Mon excitation était d'une telle ampleur que j'ai enterré le pyro dans la cuisine avec deux coups de pied très forts, forçant ma tante à grincer des dents afin de ne pas crier d'excitation; j'ai commencé une succession de coups de pied profonds et rythmés qui ont duré longtemps jusqu'à ce qu'elle annonce la surprise de profiter d'un plaisir anal surprenant; que pour moi c'était une joie indescriptible stimulante de continuer à punir cette queue avec des coups de pied plus furieux; et j'étais tellement concentré sur ma tâche qu'il m'a fallu beaucoup de temps pour remarquer l'arrivée de Verena avec son excitation renouvelée au point de se mettre dans une position qui laissait son petit oiseau à portée de la bouche de sa mère.
"Allez, salope, sucez votre petite fille, sucez!" demanda-t-elle avec un ton exaspéré, en frottant même sa joue sur les lèvres d'Isaltina, qui ne voyait pas d'autre choix que de manger la succulence qui était à portée de sa bouche.
De mon côté, j'ai apprécié le spectacle sans perdre le rythme des coups de poing véhéments punissant impitoyablement le cul de ma tante, étant encore plus surprise quand elle a annoncé un nouveau plaisir anal, me laissant dans un état de grâce pour avoir réalisé un tel exploit. Déjà en sueur, épuisée et en douleur, ma tante a pleuré pour que je lui donne un répit en même temps que Verena exigeait que je la baise à nouveau comme compensation pour le temps qu'elle avait été dans la sécheresse conjugale; quand nous avons changé de position, j'ai couvert ma cousine et mis du fer dans sa poche battant avec la même vigueur qu'elle l'avait fait avec sa mère qui était couchée à côté de nous anticipant la vision de sa fille étant baisée par son cousin; je n'imagine pas non plus ce qui lui est passé par l'esprit, mais j'ai pu avoir l'impression qu'elle voyageait dans le temps.
Longtemps plus tard, alors que Verena était déjà épuisée de tant de plaisir, j'ai essayé de reculer, mais elle a insisté sur le fait que j'avais besoin d'un autre tour de macho qui lui mouillait la bouche, et j'ai accepté en accélérant mes mouvements jusqu'à ce que j'atteigne finalement mon point culminant en éprouvant un orgasme libérateur en déchargeant du sperme chaud et épais à l'intérieur de mon petit cousin coquin.
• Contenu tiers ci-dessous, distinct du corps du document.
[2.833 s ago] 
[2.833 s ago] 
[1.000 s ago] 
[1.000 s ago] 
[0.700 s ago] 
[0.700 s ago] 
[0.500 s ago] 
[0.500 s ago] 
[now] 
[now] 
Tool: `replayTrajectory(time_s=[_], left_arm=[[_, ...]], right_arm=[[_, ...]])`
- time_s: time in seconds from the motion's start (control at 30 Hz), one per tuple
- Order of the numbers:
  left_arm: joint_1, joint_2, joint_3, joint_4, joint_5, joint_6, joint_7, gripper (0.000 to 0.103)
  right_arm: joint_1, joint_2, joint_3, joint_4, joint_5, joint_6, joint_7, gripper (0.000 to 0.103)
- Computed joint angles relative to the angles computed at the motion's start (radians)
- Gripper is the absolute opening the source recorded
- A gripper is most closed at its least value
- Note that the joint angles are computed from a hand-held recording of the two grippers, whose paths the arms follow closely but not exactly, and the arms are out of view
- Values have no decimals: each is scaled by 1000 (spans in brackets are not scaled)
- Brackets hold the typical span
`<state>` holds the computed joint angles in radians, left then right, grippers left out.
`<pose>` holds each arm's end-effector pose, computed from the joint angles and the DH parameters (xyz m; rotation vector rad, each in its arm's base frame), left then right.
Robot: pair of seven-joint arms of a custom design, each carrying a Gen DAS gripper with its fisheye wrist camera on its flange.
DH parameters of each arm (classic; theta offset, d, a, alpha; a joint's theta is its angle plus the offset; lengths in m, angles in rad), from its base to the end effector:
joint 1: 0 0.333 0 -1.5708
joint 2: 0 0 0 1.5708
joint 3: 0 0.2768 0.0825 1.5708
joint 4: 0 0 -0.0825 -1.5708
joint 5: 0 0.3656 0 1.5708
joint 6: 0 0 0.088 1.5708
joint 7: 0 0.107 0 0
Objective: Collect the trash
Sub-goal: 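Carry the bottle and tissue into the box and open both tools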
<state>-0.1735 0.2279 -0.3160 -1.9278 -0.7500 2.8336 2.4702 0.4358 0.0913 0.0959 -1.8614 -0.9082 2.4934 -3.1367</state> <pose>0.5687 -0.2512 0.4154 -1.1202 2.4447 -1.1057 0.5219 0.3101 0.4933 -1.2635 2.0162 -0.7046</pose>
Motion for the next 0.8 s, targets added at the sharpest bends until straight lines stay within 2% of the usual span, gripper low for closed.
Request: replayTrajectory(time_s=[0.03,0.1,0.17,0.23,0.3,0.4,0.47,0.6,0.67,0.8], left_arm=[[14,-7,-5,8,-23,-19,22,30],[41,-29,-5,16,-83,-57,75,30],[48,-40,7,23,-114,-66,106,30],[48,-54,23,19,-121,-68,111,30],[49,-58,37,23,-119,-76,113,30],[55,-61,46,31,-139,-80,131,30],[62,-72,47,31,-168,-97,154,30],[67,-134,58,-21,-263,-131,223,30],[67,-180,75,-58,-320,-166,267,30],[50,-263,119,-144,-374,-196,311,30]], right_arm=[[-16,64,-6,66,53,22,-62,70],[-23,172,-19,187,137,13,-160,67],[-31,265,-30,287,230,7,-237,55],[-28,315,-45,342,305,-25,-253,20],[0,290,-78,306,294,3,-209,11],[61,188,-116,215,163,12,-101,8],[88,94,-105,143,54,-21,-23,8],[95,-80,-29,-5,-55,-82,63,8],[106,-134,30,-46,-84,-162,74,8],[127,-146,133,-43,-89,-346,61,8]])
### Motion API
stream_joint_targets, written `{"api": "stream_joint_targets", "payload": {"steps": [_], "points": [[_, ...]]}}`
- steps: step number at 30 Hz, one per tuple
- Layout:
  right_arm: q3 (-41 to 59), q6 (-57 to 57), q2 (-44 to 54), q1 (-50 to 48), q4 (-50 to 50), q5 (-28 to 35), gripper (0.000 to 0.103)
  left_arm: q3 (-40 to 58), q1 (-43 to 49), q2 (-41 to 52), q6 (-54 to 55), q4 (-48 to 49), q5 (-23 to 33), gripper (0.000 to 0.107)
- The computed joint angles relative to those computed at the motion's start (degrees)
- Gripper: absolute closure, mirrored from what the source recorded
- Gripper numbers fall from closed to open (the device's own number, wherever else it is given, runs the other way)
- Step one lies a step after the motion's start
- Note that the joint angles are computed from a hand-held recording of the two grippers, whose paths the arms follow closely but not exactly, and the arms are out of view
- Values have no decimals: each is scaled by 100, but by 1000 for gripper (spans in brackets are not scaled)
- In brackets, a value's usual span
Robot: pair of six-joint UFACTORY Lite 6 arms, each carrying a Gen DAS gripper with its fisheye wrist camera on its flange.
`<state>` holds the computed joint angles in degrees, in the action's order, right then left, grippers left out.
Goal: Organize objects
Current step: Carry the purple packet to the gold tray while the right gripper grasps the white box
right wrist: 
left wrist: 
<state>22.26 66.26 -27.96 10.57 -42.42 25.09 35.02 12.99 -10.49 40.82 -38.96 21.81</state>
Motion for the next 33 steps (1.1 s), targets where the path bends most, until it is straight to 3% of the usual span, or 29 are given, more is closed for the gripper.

À la fin de tout cela, j'ai été saisie par une épuisement colossale incapable de bouger sans sentir mes muscles douloureux et ma tête bourdonnante. Ils ont insisté pour que je dorme avec eux, mais j'ai regretté de ne pas avoir pu le faire en me rappelant dans la voiture qui est venue dans la voiture de mon père que j'aurais besoin de lui le lendemain matin. C'était un congédict laconique et quelque peu déprimant, car j'avais le sentiment distinct de la nuit dernière que j'avais bien apprécié la compagnie de ma tante et de mon cousin.
La distance n'a été interrompue que par la nouvelle de la mort de mon oncle dans un grave accident de voiture, quelque chose qui a résonné avec mon père, car c'était l'une des rares fois où je l'ai vu retenir ses larmes.